I've had my rats for I think about 3 months, and they were very scared of being handled at all in the beginning. With a lot of patience, they now take treats from my hand, don't mind being picked up (too much), have no problem climbing all over me, and even let me pet them occasionally. Yet during roam time, they still get easily startled unless I move quite slowly. Is this due to the poor eyesight? Or are they simply still quite nervous? Is this behaviour gonna diminish as they get older?

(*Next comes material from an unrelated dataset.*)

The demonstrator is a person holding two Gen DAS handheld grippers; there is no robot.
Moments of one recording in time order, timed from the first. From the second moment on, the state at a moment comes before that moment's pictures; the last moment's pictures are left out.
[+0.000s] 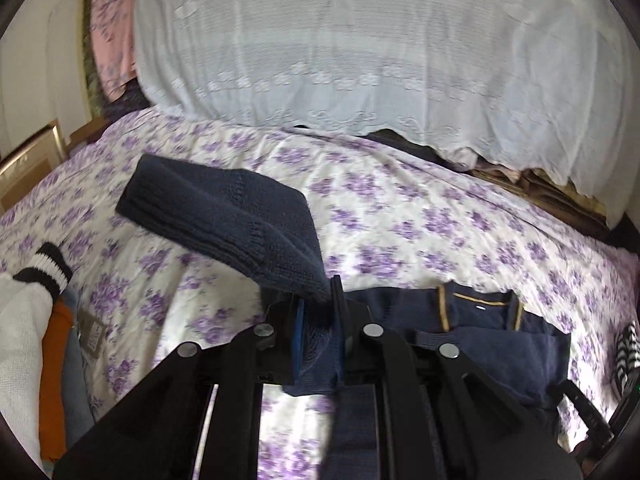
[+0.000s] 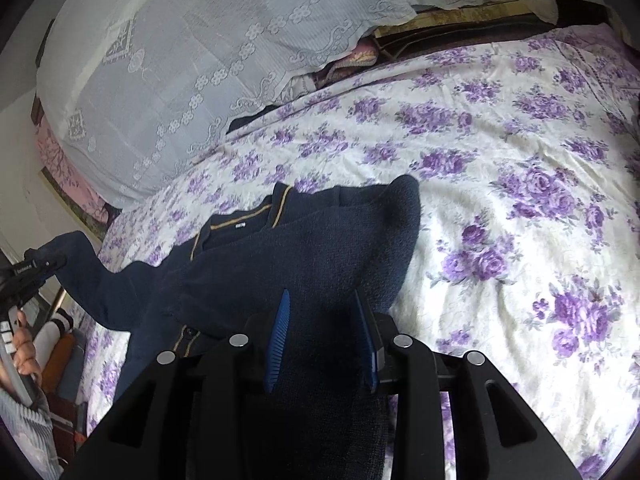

I just feel bad that i'm startling them so easily


----------



## Gribouilli (Dec 25, 2015)

Rats have very poor eyesight (albino even poorer) but they have a very strong detection of movement, much better than ours. So to answer your question, they are probably still a bit nervous. In nature movement, especially fast movement means danger. Do you have other pets they could be afraid of? Children?It seems like you made good progress since you got them. It will get better. May I ask where you got them from?


----------



## fera (Dec 10, 2015)

Gribouilli said:


> Rats have very poor eyesight (albino even poorer) but they have a very strong detection of movement, much better than ours. So to answer your question, they are probably still a bit nervous. In nature movement, especially fast movement means danger. Do you have other pets they could be afraid of? Children?It seems like you made good progress since you got them. It will get better. May I ask where you got them from?


I have a small dog, though they don't seem afraid of him at all, they often come up close to the bars of the cage to look at him and sniff him. I got them from a pet shop (there are no breeders in my area) and I'm pretty sure they were meant to be feeder rats, which in fact may explain why they were quite nervous


----------



## Gribouilli (Dec 25, 2015)

They might seem curious of your dog but while they are in their cage they know they are safe. It is possible that once outside of their cage they are not so keen about potentially meeting your dog...even if your dog is not around they still smell him. But yea since they are pet store rats, it is not surprising that they would be easily scared and startled. You are making good progress though. Try to move slowly for now, and in time they will stop being startled even if you move quickly.


----------



## fera (Dec 10, 2015)

Gribouilli said:


> They might seem curious of your dog but while they are in their cage they know they are safe. It is possible that once outside of their cage they are not so keen about potentially meeting your dog...even if your dog is not around they still smell him. But yea since they are pet store rats, it is not surprising that they would be easily scared and startled. You are making good progress though. Try to move slowly for now, and in time they will stop being startled even if you move quickly.


Okay, thank you! They are still incredibly more relaxed around me than they were when i first got them


----------



## Gribouilli (Dec 25, 2015)

Then it is a very good sign. You are doing very well


----------